Work instruction:
From the records below, return every line containing the word "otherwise".

Dataset records:
_ _ _ _

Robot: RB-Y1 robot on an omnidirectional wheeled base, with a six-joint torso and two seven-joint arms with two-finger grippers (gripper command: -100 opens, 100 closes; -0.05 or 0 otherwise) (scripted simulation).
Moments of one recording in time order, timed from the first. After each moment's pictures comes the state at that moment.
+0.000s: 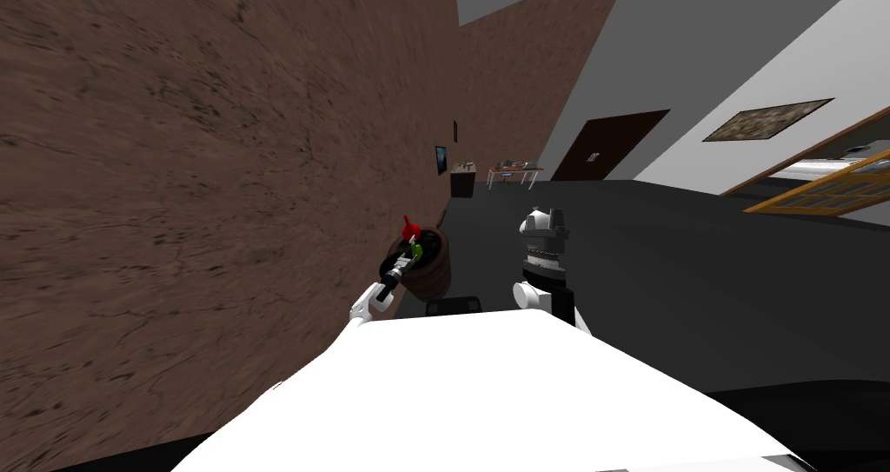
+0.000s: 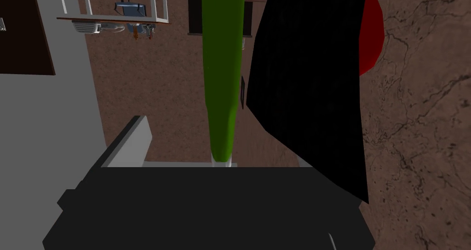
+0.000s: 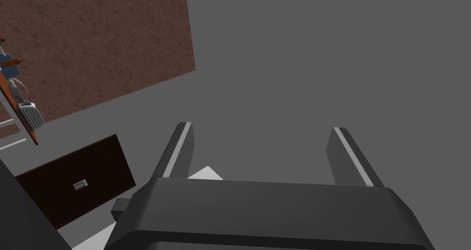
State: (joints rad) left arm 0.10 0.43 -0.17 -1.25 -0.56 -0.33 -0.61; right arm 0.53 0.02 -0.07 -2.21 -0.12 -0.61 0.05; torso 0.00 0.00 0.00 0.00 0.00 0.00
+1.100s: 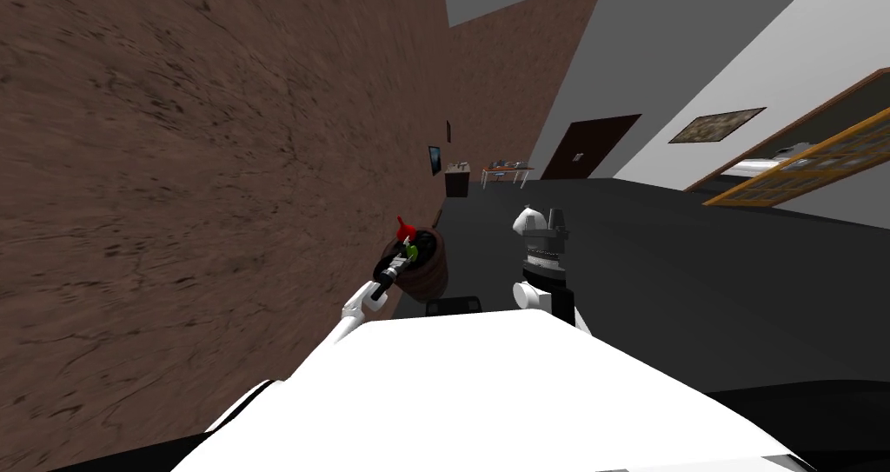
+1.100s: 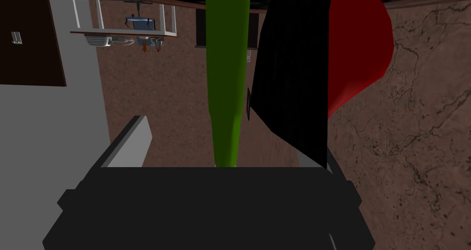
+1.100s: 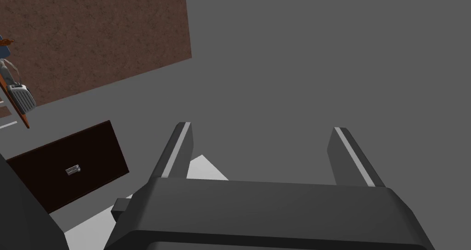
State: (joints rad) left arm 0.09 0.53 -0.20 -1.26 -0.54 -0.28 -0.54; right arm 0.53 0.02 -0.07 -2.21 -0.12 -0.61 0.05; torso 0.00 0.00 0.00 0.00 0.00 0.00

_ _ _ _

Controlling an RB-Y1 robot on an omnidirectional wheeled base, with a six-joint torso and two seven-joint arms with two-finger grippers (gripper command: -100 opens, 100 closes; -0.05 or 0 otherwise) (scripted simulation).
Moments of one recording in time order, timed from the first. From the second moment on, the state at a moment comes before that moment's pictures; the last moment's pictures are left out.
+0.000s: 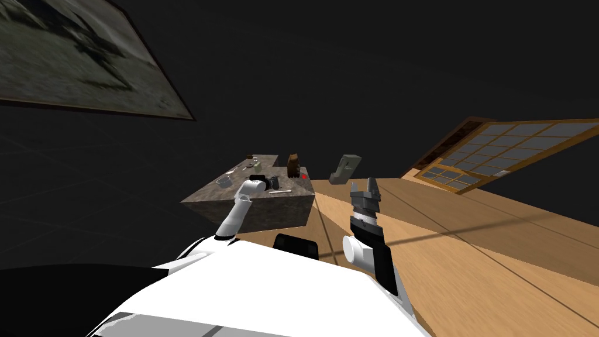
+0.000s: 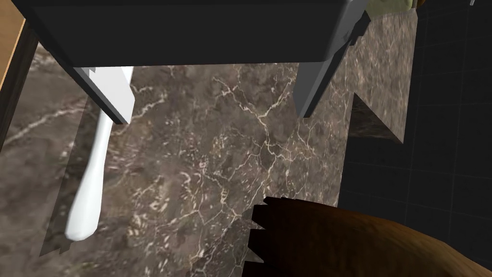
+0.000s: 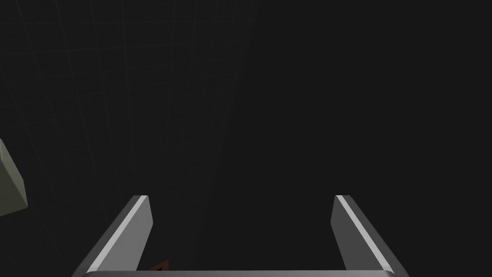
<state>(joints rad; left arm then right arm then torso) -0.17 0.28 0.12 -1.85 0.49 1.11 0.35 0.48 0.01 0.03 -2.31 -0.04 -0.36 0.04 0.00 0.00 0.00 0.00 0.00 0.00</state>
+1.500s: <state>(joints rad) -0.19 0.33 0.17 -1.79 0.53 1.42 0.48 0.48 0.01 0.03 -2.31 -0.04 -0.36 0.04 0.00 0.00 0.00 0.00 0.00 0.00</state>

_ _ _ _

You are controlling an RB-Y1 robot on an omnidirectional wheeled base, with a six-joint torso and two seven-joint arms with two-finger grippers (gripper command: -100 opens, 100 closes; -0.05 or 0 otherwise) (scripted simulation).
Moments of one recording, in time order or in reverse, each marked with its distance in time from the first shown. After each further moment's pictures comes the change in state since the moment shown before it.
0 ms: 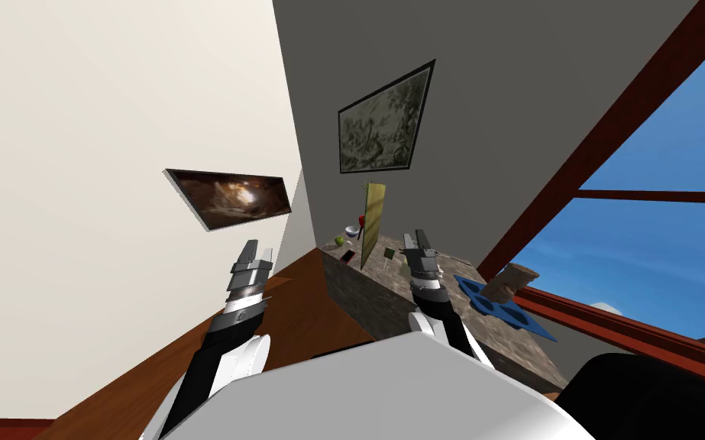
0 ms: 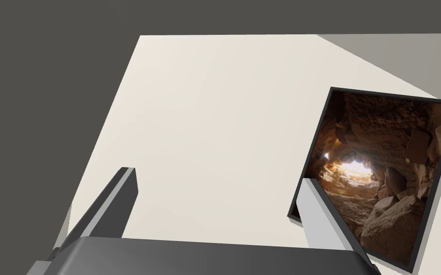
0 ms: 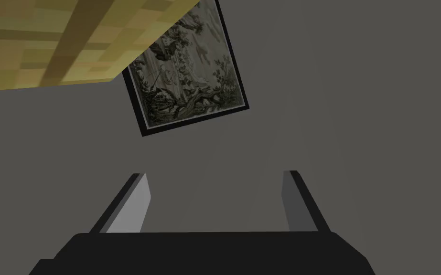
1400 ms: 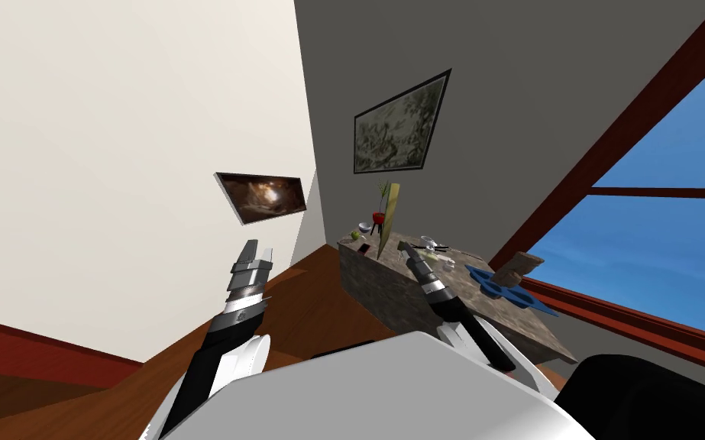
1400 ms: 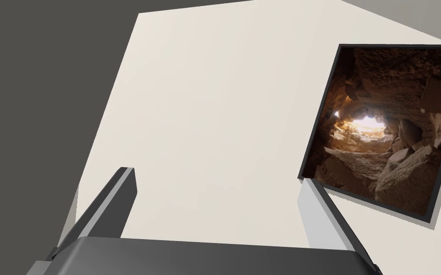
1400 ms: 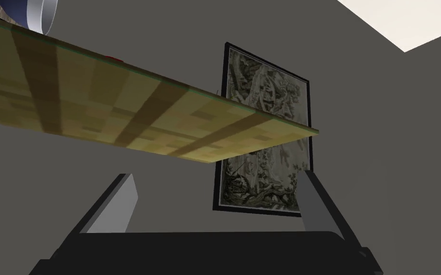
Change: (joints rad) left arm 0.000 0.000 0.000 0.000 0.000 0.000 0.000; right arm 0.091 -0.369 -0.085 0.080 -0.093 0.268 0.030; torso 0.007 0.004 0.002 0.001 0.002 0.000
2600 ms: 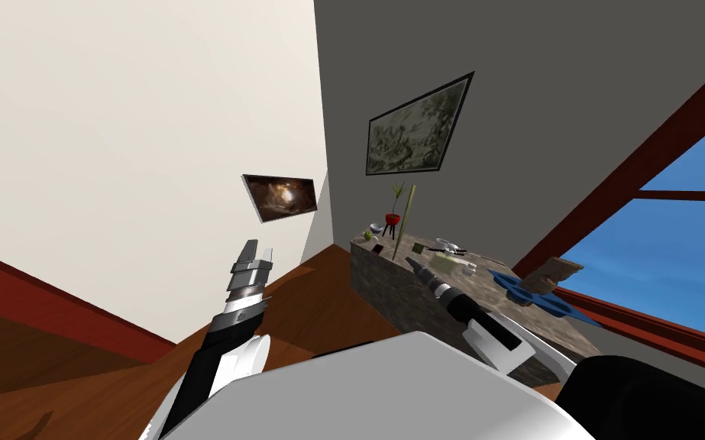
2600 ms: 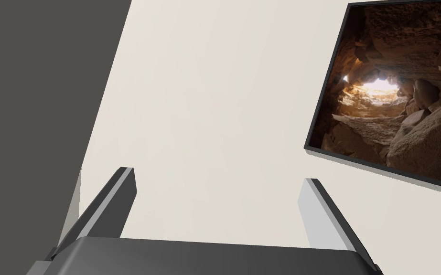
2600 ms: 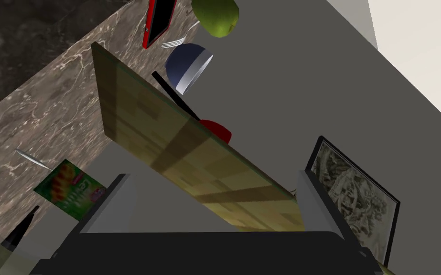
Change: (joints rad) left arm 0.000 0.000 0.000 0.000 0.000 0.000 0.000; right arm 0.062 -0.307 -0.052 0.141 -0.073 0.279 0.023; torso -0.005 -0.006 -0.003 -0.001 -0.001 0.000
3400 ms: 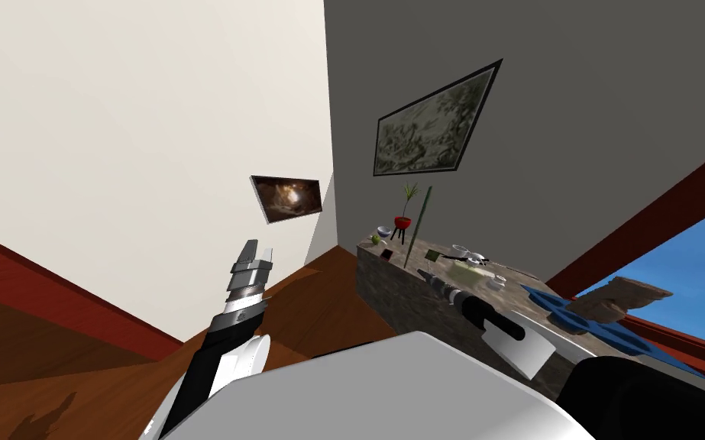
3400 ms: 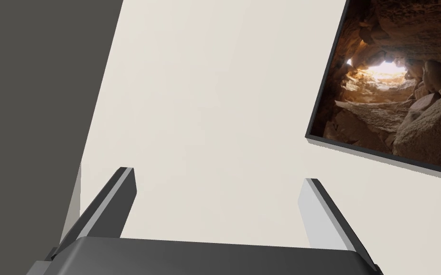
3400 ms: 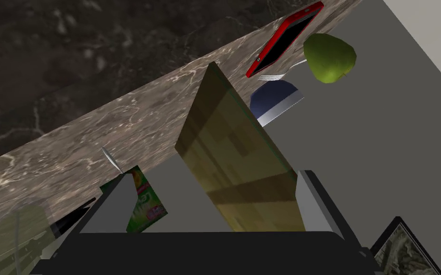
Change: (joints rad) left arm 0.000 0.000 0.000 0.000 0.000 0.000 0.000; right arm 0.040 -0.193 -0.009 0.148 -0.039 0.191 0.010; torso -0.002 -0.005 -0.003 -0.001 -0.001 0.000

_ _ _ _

Response to this exercise:
Robot: RB-Y1 robot on an omnidirectional wheeled base, with a six-joint torso and two seven-joint arms with two-finger grippers (gripper command: -100 opens, 100 closes; -0.05 or 0 otherwise) (scripted simulation).
Controlling an RB-Y1 robot on an omnidirectional wheeled base, with a six-joint torso and two seven-joint arms with two-finger grippers (gripper command: -100 opens, 100 closes; -0.05 or 0 otherwise) (scripted simulation).
You are controlling an RB-Y1 robot on an omnidirectional wheeled base, with a six-joint torso and two seven-joint arms with two-finger grippers (gripper command: -100 opens, 100 closes; -0.05 or 0 otherwise) (scripted simulation).

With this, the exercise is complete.